- **Activity**: Write each entry out again exactly as it was given.

──────────

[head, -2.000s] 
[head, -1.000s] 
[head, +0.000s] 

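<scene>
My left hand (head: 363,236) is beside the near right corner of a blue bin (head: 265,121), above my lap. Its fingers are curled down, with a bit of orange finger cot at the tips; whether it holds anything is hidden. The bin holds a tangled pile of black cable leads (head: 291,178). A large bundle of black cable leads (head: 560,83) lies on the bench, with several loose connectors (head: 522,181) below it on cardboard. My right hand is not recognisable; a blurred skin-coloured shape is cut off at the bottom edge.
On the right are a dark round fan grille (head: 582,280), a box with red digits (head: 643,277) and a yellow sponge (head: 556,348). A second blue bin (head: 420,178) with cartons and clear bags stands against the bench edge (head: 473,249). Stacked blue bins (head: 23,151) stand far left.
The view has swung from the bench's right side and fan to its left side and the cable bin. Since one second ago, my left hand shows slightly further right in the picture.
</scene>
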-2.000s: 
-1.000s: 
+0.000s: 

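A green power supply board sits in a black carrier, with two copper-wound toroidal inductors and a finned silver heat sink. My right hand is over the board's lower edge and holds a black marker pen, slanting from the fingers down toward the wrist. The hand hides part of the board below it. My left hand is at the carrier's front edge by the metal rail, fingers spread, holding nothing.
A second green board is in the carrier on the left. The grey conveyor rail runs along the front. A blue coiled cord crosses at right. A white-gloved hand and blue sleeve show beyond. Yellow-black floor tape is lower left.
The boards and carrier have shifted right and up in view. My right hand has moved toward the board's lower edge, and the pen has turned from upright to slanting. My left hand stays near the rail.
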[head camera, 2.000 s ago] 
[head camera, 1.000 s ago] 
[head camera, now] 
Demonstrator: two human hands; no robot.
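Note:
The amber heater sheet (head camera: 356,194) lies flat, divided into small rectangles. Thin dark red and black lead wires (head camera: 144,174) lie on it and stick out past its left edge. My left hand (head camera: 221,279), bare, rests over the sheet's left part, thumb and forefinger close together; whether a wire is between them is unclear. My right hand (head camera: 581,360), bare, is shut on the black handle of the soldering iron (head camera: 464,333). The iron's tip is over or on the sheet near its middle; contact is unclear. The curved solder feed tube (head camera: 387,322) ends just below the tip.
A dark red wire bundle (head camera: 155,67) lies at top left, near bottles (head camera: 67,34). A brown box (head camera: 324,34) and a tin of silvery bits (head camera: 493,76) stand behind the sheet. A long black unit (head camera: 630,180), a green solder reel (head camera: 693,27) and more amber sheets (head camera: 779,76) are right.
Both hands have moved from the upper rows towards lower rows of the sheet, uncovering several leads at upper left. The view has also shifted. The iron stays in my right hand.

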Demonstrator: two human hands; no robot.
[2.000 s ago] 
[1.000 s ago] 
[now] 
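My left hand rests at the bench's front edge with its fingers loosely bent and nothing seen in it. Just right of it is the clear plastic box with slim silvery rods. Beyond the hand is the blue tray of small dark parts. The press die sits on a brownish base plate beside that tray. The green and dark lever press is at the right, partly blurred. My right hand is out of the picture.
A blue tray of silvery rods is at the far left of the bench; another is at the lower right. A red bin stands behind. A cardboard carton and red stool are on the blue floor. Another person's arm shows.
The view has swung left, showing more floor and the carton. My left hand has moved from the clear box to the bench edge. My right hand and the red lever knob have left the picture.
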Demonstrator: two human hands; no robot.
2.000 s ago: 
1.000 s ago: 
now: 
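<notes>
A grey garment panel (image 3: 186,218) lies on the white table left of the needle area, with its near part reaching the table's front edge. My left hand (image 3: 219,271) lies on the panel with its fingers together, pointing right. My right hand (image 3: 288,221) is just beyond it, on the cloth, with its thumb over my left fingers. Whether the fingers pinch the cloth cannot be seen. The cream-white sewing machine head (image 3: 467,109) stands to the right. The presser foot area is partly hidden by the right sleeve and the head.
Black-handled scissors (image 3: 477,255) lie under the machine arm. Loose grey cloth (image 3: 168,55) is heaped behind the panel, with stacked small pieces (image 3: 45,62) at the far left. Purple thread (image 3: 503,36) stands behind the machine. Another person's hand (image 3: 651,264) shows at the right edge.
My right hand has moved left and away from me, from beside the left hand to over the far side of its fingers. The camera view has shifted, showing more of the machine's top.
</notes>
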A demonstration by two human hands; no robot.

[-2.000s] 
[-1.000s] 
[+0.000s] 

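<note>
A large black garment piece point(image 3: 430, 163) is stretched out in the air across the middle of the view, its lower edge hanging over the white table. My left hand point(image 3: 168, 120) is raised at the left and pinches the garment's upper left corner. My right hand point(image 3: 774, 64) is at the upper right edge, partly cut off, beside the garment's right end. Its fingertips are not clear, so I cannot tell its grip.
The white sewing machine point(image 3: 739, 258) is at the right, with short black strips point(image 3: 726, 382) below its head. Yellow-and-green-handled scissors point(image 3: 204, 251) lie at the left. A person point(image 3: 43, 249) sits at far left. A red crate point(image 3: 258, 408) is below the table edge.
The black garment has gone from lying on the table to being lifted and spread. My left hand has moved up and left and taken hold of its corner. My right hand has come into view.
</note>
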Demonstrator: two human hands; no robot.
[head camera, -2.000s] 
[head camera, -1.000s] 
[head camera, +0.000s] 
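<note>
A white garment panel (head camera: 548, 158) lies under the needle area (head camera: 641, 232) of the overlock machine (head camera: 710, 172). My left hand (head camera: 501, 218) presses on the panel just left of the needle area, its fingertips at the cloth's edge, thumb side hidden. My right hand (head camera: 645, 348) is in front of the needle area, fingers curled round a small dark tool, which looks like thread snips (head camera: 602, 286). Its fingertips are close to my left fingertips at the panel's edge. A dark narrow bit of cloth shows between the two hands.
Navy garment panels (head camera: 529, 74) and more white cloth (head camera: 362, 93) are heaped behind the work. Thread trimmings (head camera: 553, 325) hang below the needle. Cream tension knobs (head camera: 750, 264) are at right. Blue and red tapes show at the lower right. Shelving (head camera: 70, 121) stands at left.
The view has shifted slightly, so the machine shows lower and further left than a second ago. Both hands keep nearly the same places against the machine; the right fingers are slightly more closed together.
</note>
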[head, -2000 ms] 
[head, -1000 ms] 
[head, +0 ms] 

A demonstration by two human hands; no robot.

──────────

- **Answer space**:
[head, -2.000s] 
[head, -1.000s] 
[head, +0.000s] 

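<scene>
My left hand (head: 363,236) is beside the near right corner of a blue bin (head: 265,121), above my lap. Its fingers are curled down, with a bit of orange finger cot at the tips; whether it holds anything is hidden. The bin holds a tangled pile of black cable leads (head: 291,178). A large bundle of black cable leads (head: 560,83) lies on the bench, with several loose connectors (head: 522,181) below it on cardboard. My right hand is not recognisable; a blurred skin-coloured shape is cut off at the bottom edge.
On the right are a dark round fan grille (head: 582,280), a box with red digits (head: 643,277) and a yellow sponge (head: 556,348). A second blue bin (head: 420,178) with cartons and clear bags stands against the bench edge (head: 473,249). Stacked blue bins (head: 23,151) stand far left.
The view has swung from the bench's right side and fan to its left side and the cable bin. Since one second ago, my left hand shows slightly further right in the picture.
</scene>
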-2.000s: 
-1.000s: 
+0.000s: 

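A green power supply board sits in a black carrier, with two copper-wound toroidal inductors and a finned silver heat sink. My right hand is over the board's lower edge and holds a black marker pen, slanting from the fingers down toward the wrist. The hand hides part of the board below it. My left hand is at the carrier's front edge by the metal rail, fingers spread, holding nothing.
A second green board is in the carrier on the left. The grey conveyor rail runs along the front. A blue coiled cord crosses at right. A white-gloved hand and blue sleeve show beyond. Yellow-black floor tape is lower left.
The boards and carrier have shifted right and up in view. My right hand has moved toward the board's lower edge, and the pen has turned from upright to slanting. My left hand stays near the rail.
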[head camera, 2.000 s ago] 
[head camera, 1.000 s ago] 
[head camera, now] 
Demonstrator: two human hands; no robot.
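Note:
The amber heater sheet (head camera: 356,194) lies flat, divided into small rectangles. Thin dark red and black lead wires (head camera: 144,174) lie on it and stick out past its left edge. My left hand (head camera: 221,279), bare, rests over the sheet's left part, thumb and forefinger close together; whether a wire is between them is unclear. My right hand (head camera: 581,360), bare, is shut on the black handle of the soldering iron (head camera: 464,333). The iron's tip is over or on the sheet near its middle; contact is unclear. The curved solder feed tube (head camera: 387,322) ends just below the tip.
A dark red wire bundle (head camera: 155,67) lies at top left, near bottles (head camera: 67,34). A brown box (head camera: 324,34) and a tin of silvery bits (head camera: 493,76) stand behind the sheet. A long black unit (head camera: 630,180), a green solder reel (head camera: 693,27) and more amber sheets (head camera: 779,76) are right.
Both hands have moved from the upper rows towards lower rows of the sheet, uncovering several leads at upper left. The view has also shifted. The iron stays in my right hand.
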
Demonstrator: two human hands; no robot.
[2.000 s ago] 
[1.000 s ago] 
[now] 
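My left hand rests at the bench's front edge with its fingers loosely bent and nothing seen in it. Just right of it is the clear plastic box with slim silvery rods. Beyond the hand is the blue tray of small dark parts. The press die sits on a brownish base plate beside that tray. The green and dark lever press is at the right, partly blurred. My right hand is out of the picture.
A blue tray of silvery rods is at the far left of the bench; another is at the lower right. A red bin stands behind. A cardboard carton and red stool are on the blue floor. Another person's arm shows.
The view has swung left, showing more floor and the carton. My left hand has moved from the clear box to the bench edge. My right hand and the red lever knob have left the picture.
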Demonstrator: two human hands; no robot.
2.000 s ago: 
1.000 s ago: 
now: 
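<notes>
A grey garment panel (image 3: 186,218) lies on the white table left of the needle area, with its near part reaching the table's front edge. My left hand (image 3: 219,271) lies on the panel with its fingers together, pointing right. My right hand (image 3: 288,221) is just beyond it, on the cloth, with its thumb over my left fingers. Whether the fingers pinch the cloth cannot be seen. The cream-white sewing machine head (image 3: 467,109) stands to the right. The presser foot area is partly hidden by the right sleeve and the head.
Black-handled scissors (image 3: 477,255) lie under the machine arm. Loose grey cloth (image 3: 168,55) is heaped behind the panel, with stacked small pieces (image 3: 45,62) at the far left. Purple thread (image 3: 503,36) stands behind the machine. Another person's hand (image 3: 651,264) shows at the right edge.
My right hand has moved left and away from me, from beside the left hand to over the far side of its fingers. The camera view has shifted, showing more of the machine's top.
</notes>
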A demonstration by two human hands; no robot.

[-2.000s] 
[-1.000s] 
[+0.000s] 

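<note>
A large black garment piece point(image 3: 430, 163) is stretched out in the air across the middle of the view, its lower edge hanging over the white table. My left hand point(image 3: 168, 120) is raised at the left and pinches the garment's upper left corner. My right hand point(image 3: 774, 64) is at the upper right edge, partly cut off, beside the garment's right end. Its fingertips are not clear, so I cannot tell its grip.
The white sewing machine point(image 3: 739, 258) is at the right, with short black strips point(image 3: 726, 382) below its head. Yellow-and-green-handled scissors point(image 3: 204, 251) lie at the left. A person point(image 3: 43, 249) sits at far left. A red crate point(image 3: 258, 408) is below the table edge.
The black garment has gone from lying on the table to being lifted and spread. My left hand has moved up and left and taken hold of its corner. My right hand has come into view.
</note>
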Demonstrator: two human hands; no robot.
[head camera, -2.000s] 
[head camera, -1.000s] 
[head camera, +0.000s] 
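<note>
A white garment panel (head camera: 548, 158) lies under the needle area (head camera: 641, 232) of the overlock machine (head camera: 710, 172). My left hand (head camera: 501, 218) presses on the panel just left of the needle area, its fingertips at the cloth's edge, thumb side hidden. My right hand (head camera: 645, 348) is in front of the needle area, fingers curled round a small dark tool, which looks like thread snips (head camera: 602, 286). Its fingertips are close to my left fingertips at the panel's edge. A dark narrow bit of cloth shows between the two hands.
Navy garment panels (head camera: 529, 74) and more white cloth (head camera: 362, 93) are heaped behind the work. Thread trimmings (head camera: 553, 325) hang below the needle. Cream tension knobs (head camera: 750, 264) are at right. Blue and red tapes show at the lower right. Shelving (head camera: 70, 121) stands at left.
The view has shifted slightly, so the machine shows lower and further left than a second ago. Both hands keep nearly the same places against the machine; the right fingers are slightly more closed together.
</note>
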[head, -2000 ms] 
[head, -1000 ms] 
[head, +0 ms] 

A demonstration by two human hands; no robot.

Nothing more remains in this exercise.